> _Task details_: All of the entries need to be copied character for character.
(Input)
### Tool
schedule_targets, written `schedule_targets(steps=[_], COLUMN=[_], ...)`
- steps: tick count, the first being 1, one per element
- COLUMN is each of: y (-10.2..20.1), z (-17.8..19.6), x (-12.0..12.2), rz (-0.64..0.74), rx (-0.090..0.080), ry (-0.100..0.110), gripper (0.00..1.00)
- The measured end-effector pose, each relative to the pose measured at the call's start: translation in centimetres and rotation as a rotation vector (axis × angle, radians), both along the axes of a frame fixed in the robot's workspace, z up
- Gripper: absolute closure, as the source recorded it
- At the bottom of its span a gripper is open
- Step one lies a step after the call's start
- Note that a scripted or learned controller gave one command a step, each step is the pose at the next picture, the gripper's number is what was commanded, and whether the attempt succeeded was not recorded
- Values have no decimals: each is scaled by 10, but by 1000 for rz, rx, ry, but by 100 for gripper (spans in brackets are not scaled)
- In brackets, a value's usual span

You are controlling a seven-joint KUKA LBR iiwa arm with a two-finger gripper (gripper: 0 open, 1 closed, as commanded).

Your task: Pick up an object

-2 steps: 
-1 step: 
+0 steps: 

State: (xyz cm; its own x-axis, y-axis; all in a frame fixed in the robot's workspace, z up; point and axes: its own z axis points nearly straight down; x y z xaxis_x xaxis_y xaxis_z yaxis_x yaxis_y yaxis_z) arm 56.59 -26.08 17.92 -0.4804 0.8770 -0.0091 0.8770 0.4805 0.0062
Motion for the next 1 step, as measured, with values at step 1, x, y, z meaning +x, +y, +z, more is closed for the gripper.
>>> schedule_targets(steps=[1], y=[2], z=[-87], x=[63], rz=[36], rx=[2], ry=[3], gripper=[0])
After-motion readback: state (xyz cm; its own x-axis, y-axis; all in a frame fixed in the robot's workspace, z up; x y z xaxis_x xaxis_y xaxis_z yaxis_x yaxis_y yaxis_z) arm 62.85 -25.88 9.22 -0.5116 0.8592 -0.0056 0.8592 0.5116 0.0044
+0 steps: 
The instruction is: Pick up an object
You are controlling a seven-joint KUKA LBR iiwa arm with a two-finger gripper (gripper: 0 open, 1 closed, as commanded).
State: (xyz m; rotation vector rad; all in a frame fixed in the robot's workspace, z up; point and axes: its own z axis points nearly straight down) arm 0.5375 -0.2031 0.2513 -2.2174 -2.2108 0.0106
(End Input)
> _Reply_:
### Tool
schedule_targets, written `schedule_targets(steps=[_], COLUMN=[_], ...)`
- steps: tick count, the first being 1, one per element
- COLUMN is each of: y (-10.2..20.1), z (-17.8..19.6), x (-12.0..12.2), rz (-0.64..0.74), rx (-0.090..0.080), ry (-0.100..0.110), gripper (0.00..1.00)
- The measured end-effector pose, each relative to the pose measured at the call's start: translation in centimetres and rotation as a rotation vector (axis × angle, radians), both along the axes of a frame fixed in the robot's workspace, z up
- Gripper: absolute closure, as the source recorded it
- At the bottom of its span a gripper is open
- Step one lies a step after the call's start
- Note that a scripted or learned controller gave one command a step, each step is the pose at the next picture, the gripper's number is what was commanded, and whether the attempt succeeded was not recorded
- Values have no decimals: each is scaled by 10, but by 1000 for rz, rx, ry, but by 100 for gripper (spans in brackets are not scaled)
- In brackets, a value's usual span

You are controlling a seven-joint KUKA LBR iiwa arm with a two-finger gripper (gripper: 0 open, 1 closed, as commanded).

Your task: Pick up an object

-2 steps: 
-1 step: 
+0 steps: 

State: (xyz cm; its own x-axis, y-axis; all in a frame fixed in the robot's workspace, z up; point and axes: its own z axis points nearly straight down; x y z xaxis_x xaxis_y xaxis_z yaxis_x yaxis_y yaxis_z) arm 56.59 -26.08 17.92 -0.4804 0.8770 -0.0091 0.8770 0.4805 0.0062
Motion for the next 1 step, as measured, with values at step 1, x, y, z meaning +x, +y, +z, more is closed for the gripper.
>>> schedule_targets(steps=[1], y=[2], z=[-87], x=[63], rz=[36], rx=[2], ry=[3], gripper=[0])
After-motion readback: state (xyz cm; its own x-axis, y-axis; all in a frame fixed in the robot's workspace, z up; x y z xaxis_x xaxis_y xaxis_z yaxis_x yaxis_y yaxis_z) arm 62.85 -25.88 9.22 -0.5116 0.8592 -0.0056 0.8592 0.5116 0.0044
+0 steps: 
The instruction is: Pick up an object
You are controlling a seven-joint KUKA LBR iiwa arm with a two-finger gripper (gripper: 0 open, 1 closed, as commanded).
State: (xyz m; rotation vector rad; all in a frame fixed in the robot's workspace, z up; point and axes: its own z axis points nearly straight down) arm 0.5375 -0.2031 0.2513 -2.2174 -2.2108 0.0106

This exercise has been completed.